● **What the task requires**
In the material below, find each line with the string "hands" and copy it.

[[ Recorded information, beginning ]]

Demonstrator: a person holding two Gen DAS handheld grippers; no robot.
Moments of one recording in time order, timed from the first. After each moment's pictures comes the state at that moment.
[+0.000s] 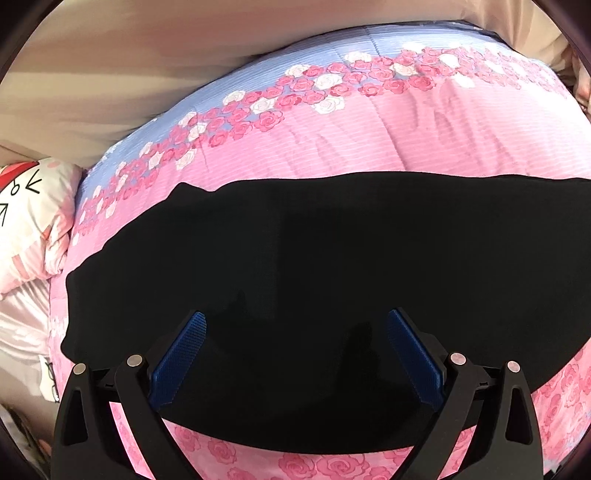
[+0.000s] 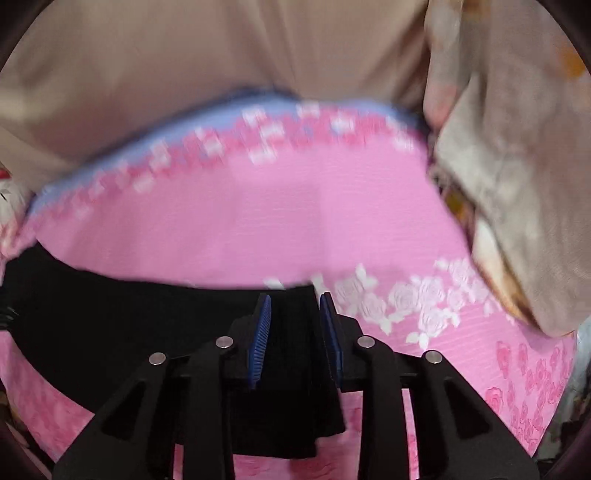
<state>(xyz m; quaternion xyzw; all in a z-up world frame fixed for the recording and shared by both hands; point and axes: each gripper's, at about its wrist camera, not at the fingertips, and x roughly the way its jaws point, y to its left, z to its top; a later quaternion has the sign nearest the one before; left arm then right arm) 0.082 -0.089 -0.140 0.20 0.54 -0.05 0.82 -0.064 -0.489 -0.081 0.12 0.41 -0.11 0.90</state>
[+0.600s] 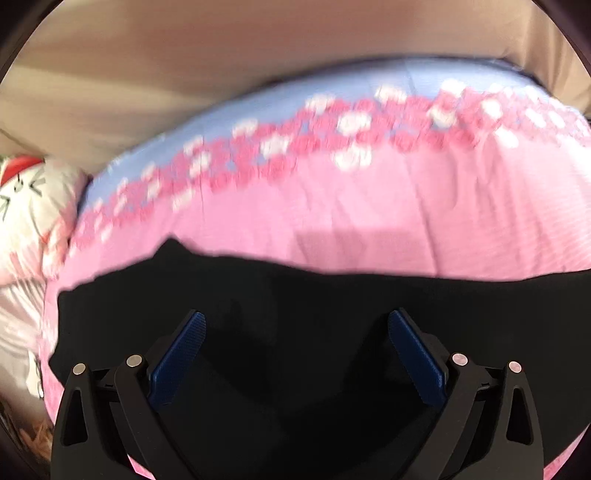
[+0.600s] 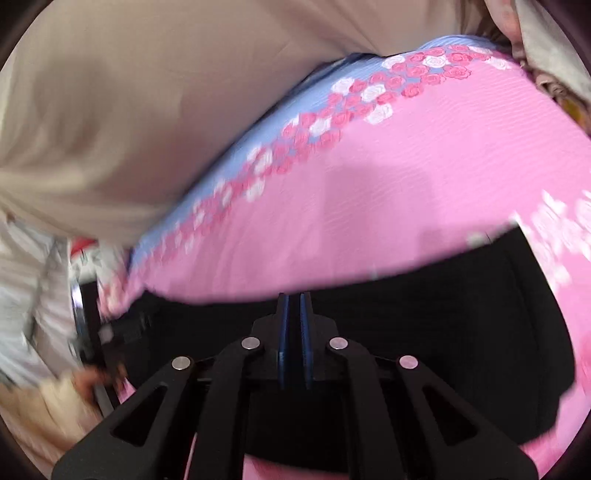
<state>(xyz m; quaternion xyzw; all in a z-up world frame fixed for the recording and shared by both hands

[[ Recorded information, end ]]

● **Task output**
<state>(xyz m; quaternion xyzw; all in a z-up world frame fixed for the recording and shared by both hands; point and axes: each gripper's, at about its wrist camera, not at the fingertips, and x roughly the way its jaws point, y to its left, z to its top; a later quaternion has the sign nearest the one before; left arm then right arm) 0.082 -0.089 -0.140 0.20 0.54 -0.05 0.82 -0.064 -0.489 -0.081 0.12 0.41 -0.11 0.90</state>
<state>(xyz m; quaternion xyzw; all in a z-up world frame fixed for the recording and shared by both hands

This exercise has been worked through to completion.